Copy the data that follows exactly. Include no pictures.
-- Opening Marker --
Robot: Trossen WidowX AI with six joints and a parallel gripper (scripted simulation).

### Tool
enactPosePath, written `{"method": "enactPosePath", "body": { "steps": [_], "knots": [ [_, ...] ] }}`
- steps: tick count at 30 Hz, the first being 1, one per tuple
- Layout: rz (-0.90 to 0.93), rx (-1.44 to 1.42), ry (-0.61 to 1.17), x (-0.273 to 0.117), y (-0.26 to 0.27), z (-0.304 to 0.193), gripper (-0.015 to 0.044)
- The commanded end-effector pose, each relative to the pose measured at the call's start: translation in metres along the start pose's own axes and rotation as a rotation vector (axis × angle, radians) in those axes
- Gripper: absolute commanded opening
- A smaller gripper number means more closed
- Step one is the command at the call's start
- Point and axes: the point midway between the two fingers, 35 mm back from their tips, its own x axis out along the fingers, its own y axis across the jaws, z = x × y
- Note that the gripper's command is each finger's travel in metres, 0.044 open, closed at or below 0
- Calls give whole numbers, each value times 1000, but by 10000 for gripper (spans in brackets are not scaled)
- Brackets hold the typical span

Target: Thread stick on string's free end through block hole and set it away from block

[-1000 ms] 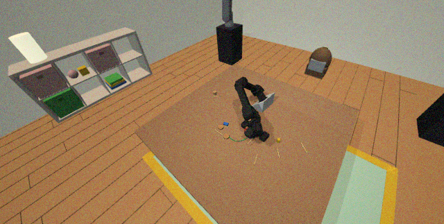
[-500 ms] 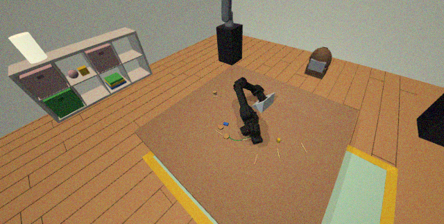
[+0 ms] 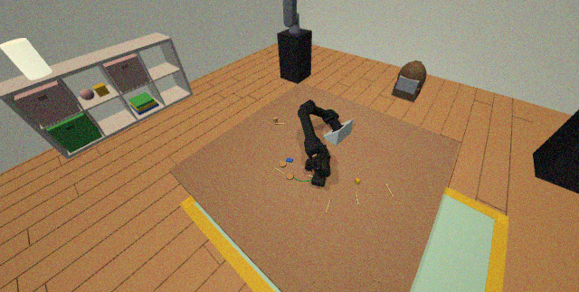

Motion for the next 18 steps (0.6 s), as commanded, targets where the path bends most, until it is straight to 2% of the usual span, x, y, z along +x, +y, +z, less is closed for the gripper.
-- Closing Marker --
▶ Solved problem
Robot: Trossen WidowX AI with six joints and a parallel gripper (scripted simulation).

### Tool
enactPosePath, written `{"method": "enactPosePath", "body": { "steps": [_], "knots": [ [_, ...] ] }}`
- steps: tick count at 30 Hz, the first being 1, one per tuple
- Layout: rz (-0.90 to 0.93), rx (-1.44 to 1.42), ry (-0.61 to 1.17), x (-0.273 to 0.117), y (-0.26 to 0.27), z (-0.304 to 0.193), gripper (-0.015 to 0.044)
- The commanded end-effector pose, each relative to the pose measured at the call's start: translation in metres along the start pose's own axes and rotation as a rotation vector (axis × angle, radians) in those axes
- Gripper: absolute commanded opening
- A smaller gripper number means more closed
- Step one is the command at the call's start
- Point and axes: the point midway between the two fingers, 35 mm back from their tips, its own x axis out along the fingers, its own y axis across the jaws, z = x × y
- Note that the gripper's command is each finger's travel in metres, 0.044 open, closed at or below 0
- Calls give whole numbers, each value times 1000, but by 10000 for gripper (spans in brackets are not scaled)
- Brackets hold the typical span

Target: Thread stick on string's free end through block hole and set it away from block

[-1000 ms] 
[-500 ms] 
[+0 ms] 

Motion for the next 18 steps (0.6 s), as commanded, targets where the path bends most, until it is straight to 2% of the usual span, x, y, z along +x, +y, +z, less is closed for the gripper.

With this, there is nothing more to the exercise.